Jason Bawden-Smith joins me with a jam-packed episode. This episode covers a multitude of topics, however, all returning to the importance of mitochondria and the role they play in our health. Jason highlights the role our environment is playing in our health and what we can do about it. This is an episode that is sure to open your eyes to new concepts about health, I know it did for me.
Selected Links from the Episode:
Jason Bawden-Smith's website - Mito HQ
Jason's book 'In The Dark' free pdf copy
Unstress episode with Nicole Bijlsma on healthy homes
Unstress episode with Dr Pri Bandara on the health impacts of wireless technologies
Download the PDF transcription
Dr Ron Ehrlich: Hello and welcome to Unstress, I'm Dr. Ron Ehrlich. Now today's episode is going to challenge you. We are always talking about food and exercise and sleep and it's very important. However, well, I'm not going to spoil it. My guest today is Jason Bawden-Smith and Jason's background as you'll hear is environmental science. He's an entrepreneur, he's an author, he's a speaker, but he also had his health challenges and I won't spoil that either because he'll share that with you. But today's episode will certainly challenge you. I hope you enjoy this conversation I had with Jason Bawden-Smith.
Download the PDF transcription
Welcome to the show, Jason.
Jason Bawden-Smith: Thank you, Ron. What a pleasure and honour to be invited on this tremendous show of yours on Unstress. I listened to a few episodes, I loved them all, and can't wait to dive deep into the topic today.
Dr Ron Ehrlich: Great. Well, there are so many things that I've been looking forward to talking to you about and there are quite a few things that we're going to cover that I think some of our listeners may find surprising, confronting, enlightening. But I wondered if you might just share with us a bit about your journey that's brought you to this point.
Jason Bawden-Smith: Sure. My interests on the environmental impact on human health started as a teenager when I was swimming in what was then, heavily contaminated oceans in Sydney. We're talking in the early and mid-80s where we swam in the effluent. When particular winds came, they blew this untreated sewerage from the sewage treatment plants, and I, unfortunately, got a severe ear infection which ruined my balance and prevented me from being a decent surfer. I was never going to be a great surfer, but there's nothing like getting a severe ear infection to motivate you.

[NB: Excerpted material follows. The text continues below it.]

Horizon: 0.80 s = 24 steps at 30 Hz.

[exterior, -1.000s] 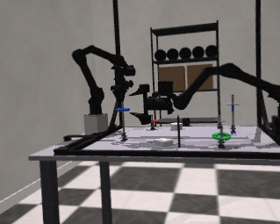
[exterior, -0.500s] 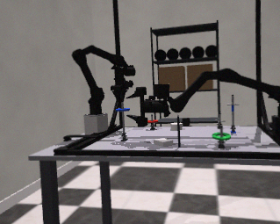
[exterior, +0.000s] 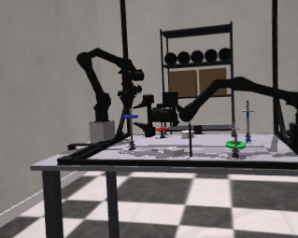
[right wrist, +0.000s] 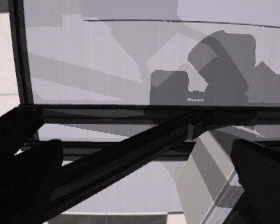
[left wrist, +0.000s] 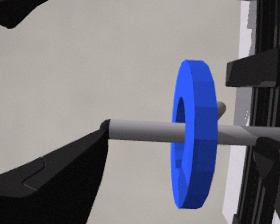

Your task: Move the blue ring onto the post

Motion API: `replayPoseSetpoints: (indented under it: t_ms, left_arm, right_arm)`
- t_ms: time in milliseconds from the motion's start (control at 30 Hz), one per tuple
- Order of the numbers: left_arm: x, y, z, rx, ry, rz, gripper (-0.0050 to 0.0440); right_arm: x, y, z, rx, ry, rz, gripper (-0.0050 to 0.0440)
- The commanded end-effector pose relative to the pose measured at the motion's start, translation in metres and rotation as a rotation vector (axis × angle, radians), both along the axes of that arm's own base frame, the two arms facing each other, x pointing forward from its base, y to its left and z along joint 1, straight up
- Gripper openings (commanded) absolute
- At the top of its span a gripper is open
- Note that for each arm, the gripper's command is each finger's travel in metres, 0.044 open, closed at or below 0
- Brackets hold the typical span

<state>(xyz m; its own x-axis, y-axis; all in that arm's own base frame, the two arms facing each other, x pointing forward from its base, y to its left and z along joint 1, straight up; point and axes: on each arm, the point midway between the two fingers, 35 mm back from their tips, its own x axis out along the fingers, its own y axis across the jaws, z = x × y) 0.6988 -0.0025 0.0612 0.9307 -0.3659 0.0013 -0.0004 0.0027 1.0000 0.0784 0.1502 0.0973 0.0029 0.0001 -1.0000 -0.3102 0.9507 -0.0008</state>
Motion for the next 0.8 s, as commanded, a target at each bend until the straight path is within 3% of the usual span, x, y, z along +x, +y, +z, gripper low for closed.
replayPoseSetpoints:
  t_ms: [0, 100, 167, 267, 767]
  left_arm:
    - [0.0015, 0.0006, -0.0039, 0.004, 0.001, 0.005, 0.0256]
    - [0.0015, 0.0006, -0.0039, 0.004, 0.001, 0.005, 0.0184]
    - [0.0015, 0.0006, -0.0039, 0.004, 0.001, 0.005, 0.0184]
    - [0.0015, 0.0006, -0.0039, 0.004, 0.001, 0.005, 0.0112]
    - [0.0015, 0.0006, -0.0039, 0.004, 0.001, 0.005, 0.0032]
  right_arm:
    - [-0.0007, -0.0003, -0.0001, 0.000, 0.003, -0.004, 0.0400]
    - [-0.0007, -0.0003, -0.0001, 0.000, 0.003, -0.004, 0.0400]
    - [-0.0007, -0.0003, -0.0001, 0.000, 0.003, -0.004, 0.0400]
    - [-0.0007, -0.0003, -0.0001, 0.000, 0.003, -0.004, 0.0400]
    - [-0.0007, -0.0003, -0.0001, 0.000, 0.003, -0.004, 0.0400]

I remember coming home one day, my mother said, "Why did you have a half an hour-long shower?" And I said, "Well, I was swimming in shit and I wanted to get it all off me." And I started complaining and whining and carrying on and she looked me square in the eye and said, "We're going to have to fix it, go on, fix it." And I went, "What, how am I going to do that?" But mothers have a great way of influencing you. And I spent the next 10 years working on that issue, led me to an applied science degree to environmental health. There were no environmental degrees in the mid to late 80s. I was one of the very first ones. Now they're everywhere.

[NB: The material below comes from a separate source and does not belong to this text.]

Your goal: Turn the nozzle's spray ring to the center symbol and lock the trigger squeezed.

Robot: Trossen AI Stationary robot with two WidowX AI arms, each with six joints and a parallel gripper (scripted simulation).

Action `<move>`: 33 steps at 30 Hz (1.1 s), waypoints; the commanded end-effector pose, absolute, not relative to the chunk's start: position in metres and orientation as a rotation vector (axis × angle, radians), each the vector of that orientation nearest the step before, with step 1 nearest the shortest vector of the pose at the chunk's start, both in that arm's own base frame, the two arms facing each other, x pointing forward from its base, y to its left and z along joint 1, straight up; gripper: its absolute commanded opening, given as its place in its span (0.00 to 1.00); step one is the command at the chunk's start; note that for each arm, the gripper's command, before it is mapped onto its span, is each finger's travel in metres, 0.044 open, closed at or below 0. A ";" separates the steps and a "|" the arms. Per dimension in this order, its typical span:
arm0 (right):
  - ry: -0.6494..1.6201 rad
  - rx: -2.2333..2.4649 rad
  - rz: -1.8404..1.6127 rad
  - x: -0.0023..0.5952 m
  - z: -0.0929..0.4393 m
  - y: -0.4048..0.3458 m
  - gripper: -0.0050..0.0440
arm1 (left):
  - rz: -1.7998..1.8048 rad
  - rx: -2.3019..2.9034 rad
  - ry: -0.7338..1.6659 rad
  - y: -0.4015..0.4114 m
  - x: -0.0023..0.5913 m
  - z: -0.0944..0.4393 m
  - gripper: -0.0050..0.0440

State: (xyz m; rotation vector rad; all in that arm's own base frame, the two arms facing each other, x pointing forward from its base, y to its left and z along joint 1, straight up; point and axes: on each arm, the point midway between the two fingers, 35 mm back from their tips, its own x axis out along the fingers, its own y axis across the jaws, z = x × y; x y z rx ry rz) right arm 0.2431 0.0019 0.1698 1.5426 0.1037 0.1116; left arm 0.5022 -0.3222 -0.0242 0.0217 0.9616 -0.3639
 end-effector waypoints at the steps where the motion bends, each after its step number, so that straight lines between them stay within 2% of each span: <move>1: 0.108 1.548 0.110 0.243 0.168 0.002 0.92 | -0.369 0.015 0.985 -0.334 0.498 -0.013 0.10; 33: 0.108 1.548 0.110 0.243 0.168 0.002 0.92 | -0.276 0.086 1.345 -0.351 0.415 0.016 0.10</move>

From there I worked at New South Wales, Department of Health, where I worked on the border pollution issue, and then once that was solved, moved into more toxicology orientated childhood lead poisoning, was my major for my master's thesis, which was awarded at the university prize and made all the media pretty much across Australia and got me in a whole host of problems because I was coming out saying it was lead paint. And while we had led petrol back in those days, it was giving a little bit to everybody. It wasn't the source of the actual childhood lead poisonings or the number of animals that were dying from lead poisoning.
That was my master's degree. I left health to go to academia. I started a PhD again on more lead research. I didn't like it.